#### [TASK GOAL]
Word for word, restate the lines from the start of the data below through the line containing "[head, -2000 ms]".

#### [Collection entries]
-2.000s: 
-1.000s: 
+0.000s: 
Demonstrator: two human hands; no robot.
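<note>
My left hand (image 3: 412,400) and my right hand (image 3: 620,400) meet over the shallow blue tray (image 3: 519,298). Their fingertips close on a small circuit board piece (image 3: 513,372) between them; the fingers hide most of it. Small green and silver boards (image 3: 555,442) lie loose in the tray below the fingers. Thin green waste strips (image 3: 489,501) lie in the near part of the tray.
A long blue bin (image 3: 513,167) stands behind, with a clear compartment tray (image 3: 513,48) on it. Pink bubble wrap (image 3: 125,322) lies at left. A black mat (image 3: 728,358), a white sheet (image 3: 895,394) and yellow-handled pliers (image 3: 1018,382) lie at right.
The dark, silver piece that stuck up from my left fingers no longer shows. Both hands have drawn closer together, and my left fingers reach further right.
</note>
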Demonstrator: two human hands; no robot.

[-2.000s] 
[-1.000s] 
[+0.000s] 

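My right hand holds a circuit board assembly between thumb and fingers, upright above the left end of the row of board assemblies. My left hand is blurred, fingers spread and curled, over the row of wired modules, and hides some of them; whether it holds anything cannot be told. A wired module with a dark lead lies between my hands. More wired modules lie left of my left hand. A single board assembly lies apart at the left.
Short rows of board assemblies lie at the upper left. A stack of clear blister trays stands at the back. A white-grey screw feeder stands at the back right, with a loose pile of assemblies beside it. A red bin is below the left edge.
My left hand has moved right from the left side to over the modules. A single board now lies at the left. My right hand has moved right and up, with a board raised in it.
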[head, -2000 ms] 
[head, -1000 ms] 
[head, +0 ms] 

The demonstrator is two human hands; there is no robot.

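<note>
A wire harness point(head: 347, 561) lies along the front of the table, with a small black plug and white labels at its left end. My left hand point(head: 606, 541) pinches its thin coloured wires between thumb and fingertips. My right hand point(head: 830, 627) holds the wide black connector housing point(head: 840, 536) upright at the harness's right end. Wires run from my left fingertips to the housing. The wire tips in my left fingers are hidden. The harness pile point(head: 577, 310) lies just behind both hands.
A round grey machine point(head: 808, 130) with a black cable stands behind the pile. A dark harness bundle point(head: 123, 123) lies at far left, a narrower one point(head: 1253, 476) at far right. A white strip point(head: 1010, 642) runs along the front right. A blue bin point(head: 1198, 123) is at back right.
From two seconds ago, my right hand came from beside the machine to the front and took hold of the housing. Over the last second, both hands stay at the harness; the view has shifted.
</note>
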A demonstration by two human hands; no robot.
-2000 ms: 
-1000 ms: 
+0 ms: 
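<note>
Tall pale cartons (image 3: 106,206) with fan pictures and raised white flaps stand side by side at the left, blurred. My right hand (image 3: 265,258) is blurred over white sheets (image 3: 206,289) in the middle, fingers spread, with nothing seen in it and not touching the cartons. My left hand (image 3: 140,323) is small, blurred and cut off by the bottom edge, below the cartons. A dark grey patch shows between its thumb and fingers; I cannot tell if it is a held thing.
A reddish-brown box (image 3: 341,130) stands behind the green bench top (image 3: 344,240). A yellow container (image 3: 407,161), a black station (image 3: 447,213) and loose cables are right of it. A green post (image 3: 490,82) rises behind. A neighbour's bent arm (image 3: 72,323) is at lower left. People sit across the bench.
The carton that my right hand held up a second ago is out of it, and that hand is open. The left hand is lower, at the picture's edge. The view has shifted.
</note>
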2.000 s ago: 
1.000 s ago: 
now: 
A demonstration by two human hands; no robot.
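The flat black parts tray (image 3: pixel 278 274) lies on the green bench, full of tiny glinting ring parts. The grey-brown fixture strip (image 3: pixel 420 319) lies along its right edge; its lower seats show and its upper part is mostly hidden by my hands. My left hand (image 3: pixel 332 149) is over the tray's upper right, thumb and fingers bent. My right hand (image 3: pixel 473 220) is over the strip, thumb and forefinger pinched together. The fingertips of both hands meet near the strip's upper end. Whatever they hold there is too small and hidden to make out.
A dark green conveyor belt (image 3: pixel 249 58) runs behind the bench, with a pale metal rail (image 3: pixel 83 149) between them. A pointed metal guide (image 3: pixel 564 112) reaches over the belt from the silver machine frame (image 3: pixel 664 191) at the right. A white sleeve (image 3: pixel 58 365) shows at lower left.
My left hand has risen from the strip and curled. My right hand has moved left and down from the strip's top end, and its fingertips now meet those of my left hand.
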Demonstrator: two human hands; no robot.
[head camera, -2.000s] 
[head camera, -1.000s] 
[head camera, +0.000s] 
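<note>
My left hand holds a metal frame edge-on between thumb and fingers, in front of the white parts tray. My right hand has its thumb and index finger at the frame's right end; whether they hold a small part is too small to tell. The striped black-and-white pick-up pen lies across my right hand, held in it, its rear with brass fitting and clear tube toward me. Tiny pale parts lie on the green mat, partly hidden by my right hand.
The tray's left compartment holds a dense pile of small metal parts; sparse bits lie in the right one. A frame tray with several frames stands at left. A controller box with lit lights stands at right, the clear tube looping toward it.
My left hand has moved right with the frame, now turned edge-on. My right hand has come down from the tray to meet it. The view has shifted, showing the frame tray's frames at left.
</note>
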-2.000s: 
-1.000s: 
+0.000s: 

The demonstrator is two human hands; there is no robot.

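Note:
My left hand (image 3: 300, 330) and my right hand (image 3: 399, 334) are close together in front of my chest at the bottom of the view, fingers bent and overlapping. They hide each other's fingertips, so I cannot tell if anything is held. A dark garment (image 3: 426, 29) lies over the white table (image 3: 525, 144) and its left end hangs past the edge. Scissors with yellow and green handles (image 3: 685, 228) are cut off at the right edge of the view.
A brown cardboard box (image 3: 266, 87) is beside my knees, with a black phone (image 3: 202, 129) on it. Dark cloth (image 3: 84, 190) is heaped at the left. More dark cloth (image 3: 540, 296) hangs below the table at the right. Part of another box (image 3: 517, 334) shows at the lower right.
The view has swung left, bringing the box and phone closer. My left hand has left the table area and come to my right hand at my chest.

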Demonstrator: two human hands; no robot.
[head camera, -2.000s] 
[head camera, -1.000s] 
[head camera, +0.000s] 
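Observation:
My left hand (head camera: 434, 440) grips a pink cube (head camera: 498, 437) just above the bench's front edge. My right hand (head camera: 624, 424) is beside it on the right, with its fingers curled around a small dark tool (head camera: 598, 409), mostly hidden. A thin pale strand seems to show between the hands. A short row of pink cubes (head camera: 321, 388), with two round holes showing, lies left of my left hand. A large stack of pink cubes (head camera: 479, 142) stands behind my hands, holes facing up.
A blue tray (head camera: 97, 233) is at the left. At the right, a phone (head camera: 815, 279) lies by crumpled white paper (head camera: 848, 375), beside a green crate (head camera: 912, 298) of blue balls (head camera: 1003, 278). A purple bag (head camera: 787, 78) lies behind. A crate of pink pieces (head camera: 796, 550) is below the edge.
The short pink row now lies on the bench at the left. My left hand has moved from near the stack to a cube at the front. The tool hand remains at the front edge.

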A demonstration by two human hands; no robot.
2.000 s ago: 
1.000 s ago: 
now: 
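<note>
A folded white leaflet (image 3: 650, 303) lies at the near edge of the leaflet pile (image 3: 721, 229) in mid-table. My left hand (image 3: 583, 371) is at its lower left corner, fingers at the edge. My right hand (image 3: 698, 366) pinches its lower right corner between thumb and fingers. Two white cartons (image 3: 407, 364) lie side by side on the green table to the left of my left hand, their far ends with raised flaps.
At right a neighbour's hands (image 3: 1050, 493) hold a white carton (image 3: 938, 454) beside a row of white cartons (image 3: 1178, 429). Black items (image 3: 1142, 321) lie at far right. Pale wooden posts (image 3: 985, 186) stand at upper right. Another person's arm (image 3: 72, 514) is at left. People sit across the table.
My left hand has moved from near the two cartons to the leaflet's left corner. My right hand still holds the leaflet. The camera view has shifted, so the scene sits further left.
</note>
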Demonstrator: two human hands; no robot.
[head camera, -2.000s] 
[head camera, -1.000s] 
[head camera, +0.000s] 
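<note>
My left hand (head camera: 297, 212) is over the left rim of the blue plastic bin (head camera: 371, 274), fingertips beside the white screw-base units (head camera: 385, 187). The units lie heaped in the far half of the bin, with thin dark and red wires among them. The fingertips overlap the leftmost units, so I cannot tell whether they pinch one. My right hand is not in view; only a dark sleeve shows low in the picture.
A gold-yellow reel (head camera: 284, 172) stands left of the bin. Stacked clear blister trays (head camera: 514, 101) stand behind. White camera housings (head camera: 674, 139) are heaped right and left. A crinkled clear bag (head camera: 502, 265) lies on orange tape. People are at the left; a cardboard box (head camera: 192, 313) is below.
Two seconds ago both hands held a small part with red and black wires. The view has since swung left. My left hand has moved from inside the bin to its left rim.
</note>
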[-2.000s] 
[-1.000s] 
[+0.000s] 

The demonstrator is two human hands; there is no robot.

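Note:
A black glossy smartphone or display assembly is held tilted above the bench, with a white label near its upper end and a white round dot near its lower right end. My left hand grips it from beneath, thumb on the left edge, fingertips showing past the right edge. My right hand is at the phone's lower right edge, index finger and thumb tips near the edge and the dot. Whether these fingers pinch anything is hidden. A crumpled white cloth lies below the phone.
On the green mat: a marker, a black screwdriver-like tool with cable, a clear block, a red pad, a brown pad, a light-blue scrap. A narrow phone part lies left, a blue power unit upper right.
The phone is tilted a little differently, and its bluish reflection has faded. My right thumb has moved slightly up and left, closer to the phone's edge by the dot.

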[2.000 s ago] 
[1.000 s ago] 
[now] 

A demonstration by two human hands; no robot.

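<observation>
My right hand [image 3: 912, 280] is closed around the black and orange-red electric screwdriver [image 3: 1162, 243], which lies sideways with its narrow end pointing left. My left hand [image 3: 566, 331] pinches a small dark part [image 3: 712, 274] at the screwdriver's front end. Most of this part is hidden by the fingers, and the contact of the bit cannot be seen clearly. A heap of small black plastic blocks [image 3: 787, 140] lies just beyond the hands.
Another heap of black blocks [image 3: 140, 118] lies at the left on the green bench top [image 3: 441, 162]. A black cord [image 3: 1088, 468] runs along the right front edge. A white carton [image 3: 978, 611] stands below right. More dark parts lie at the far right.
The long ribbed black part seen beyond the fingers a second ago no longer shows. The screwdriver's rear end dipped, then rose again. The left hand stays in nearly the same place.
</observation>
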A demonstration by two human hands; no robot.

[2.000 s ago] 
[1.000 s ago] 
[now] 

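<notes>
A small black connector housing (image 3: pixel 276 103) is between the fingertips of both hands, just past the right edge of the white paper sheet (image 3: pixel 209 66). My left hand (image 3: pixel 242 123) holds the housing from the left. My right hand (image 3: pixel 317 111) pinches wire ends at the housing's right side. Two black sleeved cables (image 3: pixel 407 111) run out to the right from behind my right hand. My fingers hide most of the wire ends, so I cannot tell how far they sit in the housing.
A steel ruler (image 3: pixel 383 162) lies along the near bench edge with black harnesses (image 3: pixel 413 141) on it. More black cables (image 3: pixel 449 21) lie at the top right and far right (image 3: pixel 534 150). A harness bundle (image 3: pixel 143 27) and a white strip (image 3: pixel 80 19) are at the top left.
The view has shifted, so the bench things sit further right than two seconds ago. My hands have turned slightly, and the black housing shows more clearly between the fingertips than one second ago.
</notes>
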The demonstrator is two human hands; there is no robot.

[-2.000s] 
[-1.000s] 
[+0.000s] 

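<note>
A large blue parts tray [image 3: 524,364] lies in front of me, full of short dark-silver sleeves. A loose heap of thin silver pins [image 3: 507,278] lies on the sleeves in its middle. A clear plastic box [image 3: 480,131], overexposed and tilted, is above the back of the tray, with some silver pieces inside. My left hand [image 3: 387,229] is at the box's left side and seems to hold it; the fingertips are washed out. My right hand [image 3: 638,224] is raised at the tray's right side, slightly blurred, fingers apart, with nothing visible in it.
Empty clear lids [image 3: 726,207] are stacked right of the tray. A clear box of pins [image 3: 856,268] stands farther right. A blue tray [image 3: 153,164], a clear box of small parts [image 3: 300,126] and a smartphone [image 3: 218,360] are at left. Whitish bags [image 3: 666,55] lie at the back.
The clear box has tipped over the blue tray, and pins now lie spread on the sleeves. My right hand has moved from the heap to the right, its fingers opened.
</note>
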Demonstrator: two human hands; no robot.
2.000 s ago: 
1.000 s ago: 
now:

#### [TASK RESULT]
-2.000s: 
-1.000s: 
+0.000s: 
Demonstrator: two human hands; no robot.
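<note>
My left hand (image 3: 412,400) and my right hand (image 3: 620,400) meet over the shallow blue tray (image 3: 519,298). Their fingertips close on a small circuit board piece (image 3: 513,372) between them; the fingers hide most of it. Small green and silver boards (image 3: 555,442) lie loose in the tray below the fingers. Thin green waste strips (image 3: 489,501) lie in the near part of the tray.
A long blue bin (image 3: 513,167) stands behind, with a clear compartment tray (image 3: 513,48) on it. Pink bubble wrap (image 3: 125,322) lies at left. A black mat (image 3: 728,358), a white sheet (image 3: 895,394) and yellow-handled pliers (image 3: 1018,382) lie at right.
The dark, silver piece that stuck up from my left fingers no longer shows. Both hands have drawn closer together, and my left fingers reach further right.
</note>
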Demonstrator: two human hands; no robot.

[-2.000s] 
[-1.000s] 
[+0.000s] 

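My right hand holds a circuit board assembly between thumb and fingers, upright above the left end of the row of board assemblies. My left hand is blurred, fingers spread and curled, over the row of wired modules, and hides some of them; whether it holds anything cannot be told. A wired module with a dark lead lies between my hands. More wired modules lie left of my left hand. A single board assembly lies apart at the left.
Short rows of board assemblies lie at the upper left. A stack of clear blister trays stands at the back. A white-grey screw feeder stands at the back right, with a loose pile of assemblies beside it. A red bin is below the left edge.
My left hand has moved right from the left side to over the modules. A single board now lies at the left. My right hand has moved right and up, with a board raised in it.
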[head, -2000 ms] 

That finishes the output for this exercise.